**WORK TASK**:
Go through the entries below and give the number of lines that have the string "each", and only that.

= = = = = = =

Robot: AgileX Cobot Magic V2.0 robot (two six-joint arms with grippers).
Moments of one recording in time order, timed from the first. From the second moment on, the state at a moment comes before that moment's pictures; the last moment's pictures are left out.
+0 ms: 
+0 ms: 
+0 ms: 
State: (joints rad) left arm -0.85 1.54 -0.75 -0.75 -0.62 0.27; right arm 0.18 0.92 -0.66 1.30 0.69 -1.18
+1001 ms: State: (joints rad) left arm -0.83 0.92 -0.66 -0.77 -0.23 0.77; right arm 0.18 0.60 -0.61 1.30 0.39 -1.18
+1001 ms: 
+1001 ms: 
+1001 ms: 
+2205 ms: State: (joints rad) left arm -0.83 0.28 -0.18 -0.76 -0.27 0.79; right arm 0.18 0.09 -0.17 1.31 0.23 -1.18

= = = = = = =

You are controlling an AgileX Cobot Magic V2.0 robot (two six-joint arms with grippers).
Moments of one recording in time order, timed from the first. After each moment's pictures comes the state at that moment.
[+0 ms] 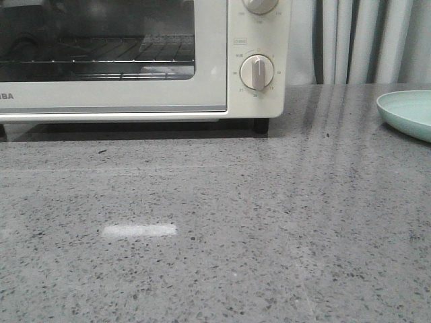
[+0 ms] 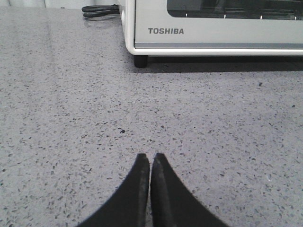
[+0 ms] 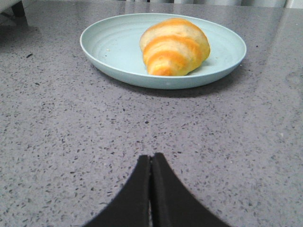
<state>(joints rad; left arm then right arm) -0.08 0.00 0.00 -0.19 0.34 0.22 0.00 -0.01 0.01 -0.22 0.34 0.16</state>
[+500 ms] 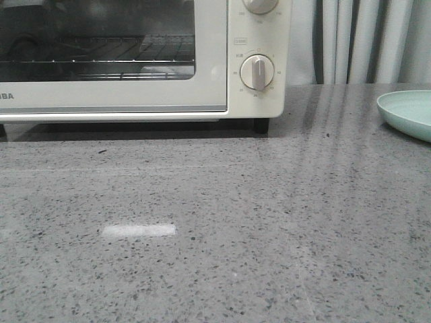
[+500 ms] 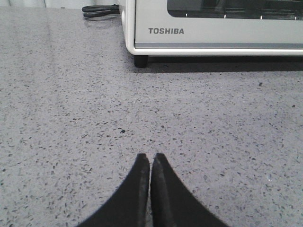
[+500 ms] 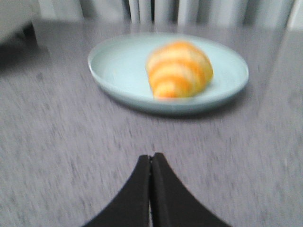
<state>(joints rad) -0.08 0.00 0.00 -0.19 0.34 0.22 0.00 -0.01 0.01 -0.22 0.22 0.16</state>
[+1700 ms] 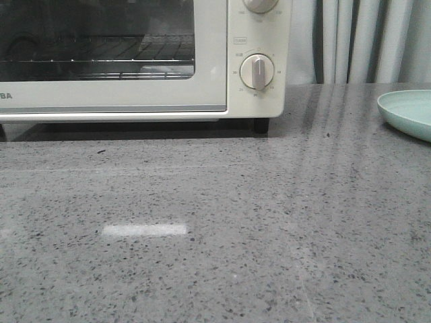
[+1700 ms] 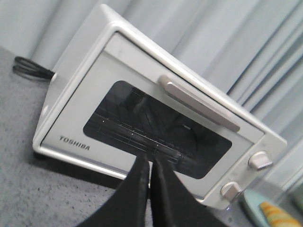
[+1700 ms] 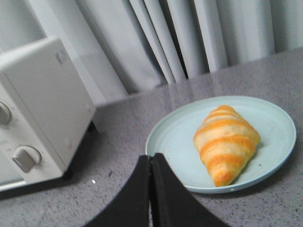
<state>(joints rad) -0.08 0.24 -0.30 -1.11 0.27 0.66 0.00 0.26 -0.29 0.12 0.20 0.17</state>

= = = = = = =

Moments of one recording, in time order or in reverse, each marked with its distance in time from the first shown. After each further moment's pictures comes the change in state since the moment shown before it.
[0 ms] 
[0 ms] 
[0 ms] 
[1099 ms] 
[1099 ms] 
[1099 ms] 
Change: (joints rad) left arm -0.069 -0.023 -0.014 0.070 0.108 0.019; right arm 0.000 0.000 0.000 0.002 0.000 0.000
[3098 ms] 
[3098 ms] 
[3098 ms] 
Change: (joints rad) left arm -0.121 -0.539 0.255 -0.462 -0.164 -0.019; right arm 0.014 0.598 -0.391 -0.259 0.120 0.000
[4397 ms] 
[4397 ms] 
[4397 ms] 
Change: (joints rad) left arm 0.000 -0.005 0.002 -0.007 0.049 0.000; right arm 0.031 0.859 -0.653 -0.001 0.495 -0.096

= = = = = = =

**RESPONSE AREA**:
2